Educational Media Company at Virginia Tech, Inc.
- Company type: Nonprofit Corporation
- Founded: 1997; 29 years ago in Blacksburg, Virginia, United States
- Divisions: Bugle; Collegiate Times; Silhouette; VTTV; WUVT-FM;
- Website: www.collegemedia.com

= Educational Media Company at Virginia Tech =

The Educational Media Company at Virginia Tech, Inc. (EMCVT) is an independent governing body over student mass media organizations of the Virginia Tech campus. The EMCVT board of directors is made up of Virginia Tech faculty and staff, students, and members of the Blacksburg, Virginia community.
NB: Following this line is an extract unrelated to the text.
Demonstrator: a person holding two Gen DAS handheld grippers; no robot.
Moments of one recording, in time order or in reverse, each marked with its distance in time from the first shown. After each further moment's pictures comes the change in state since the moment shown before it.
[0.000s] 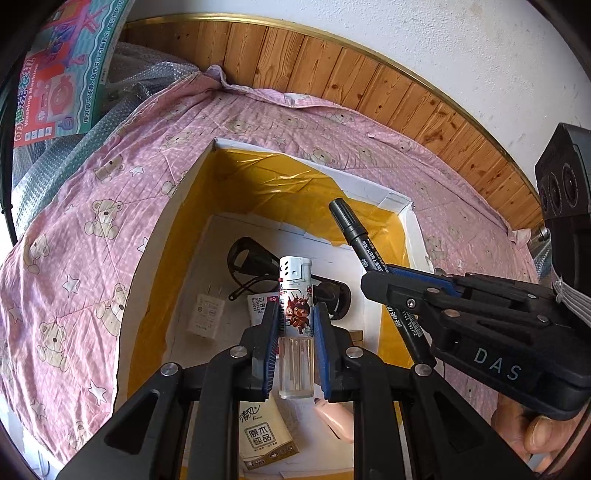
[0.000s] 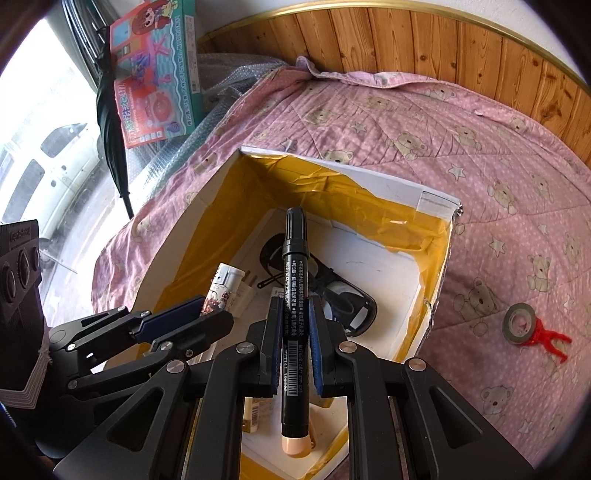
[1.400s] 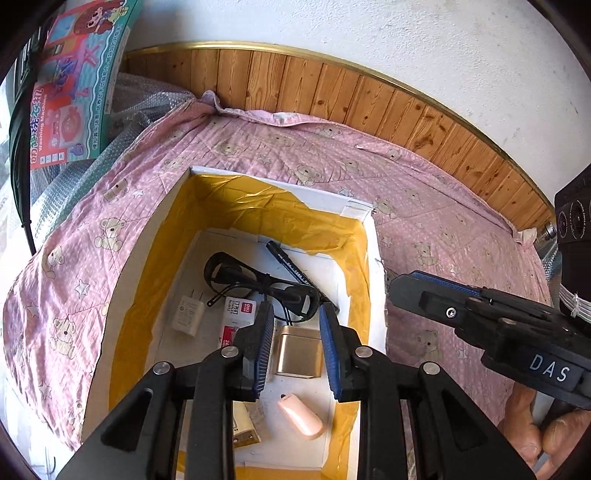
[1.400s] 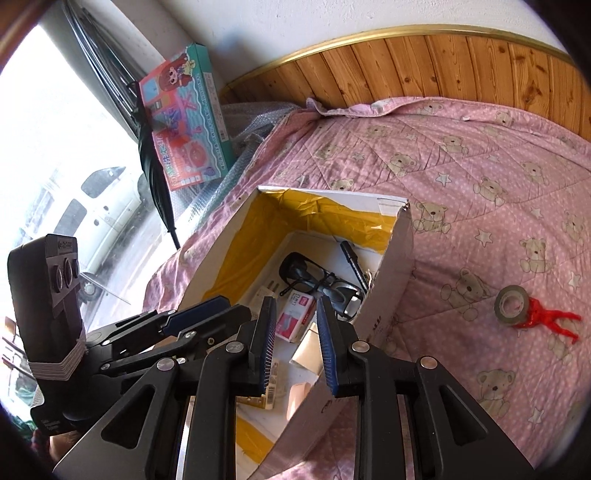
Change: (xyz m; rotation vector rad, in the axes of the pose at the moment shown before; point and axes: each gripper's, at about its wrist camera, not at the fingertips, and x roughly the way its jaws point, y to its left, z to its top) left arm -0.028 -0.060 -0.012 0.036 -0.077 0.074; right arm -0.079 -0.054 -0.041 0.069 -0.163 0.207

As the parent company, EMCVT owns the copyrights on all media produced by its divisions.

== Divisions ==

- Bugle yearbook
- Collegiate Times newspaper
- Silhouette literary magazine
- VTTV television
- WUVT-FM radio

== Controversy ==

In 2003, the structure of the EMCVT was called into question by Virginia House of Delegates member Robert G. Marshall as a result of content he found objectionable on the program Sex Talk Live aired on VTTV. Marshall called for university officials to provide more oversight over student media on campus. Virginia Tech President Charles Steger responded that he "approached the idea of prior restraint (of student media) with uneasy caution" and the matter was dropped.

In 2015, the editor in chief of the Collegiate Times, Erica Corder, was fired while pursuing a story about EMCVT's finances. This led to the resignation of the assistant editor of the paper. Increased scrutiny on the finances of EMCVT eventually led to the termination of two professional staffers of the company, and to the resignation of the EMCVT General Manager.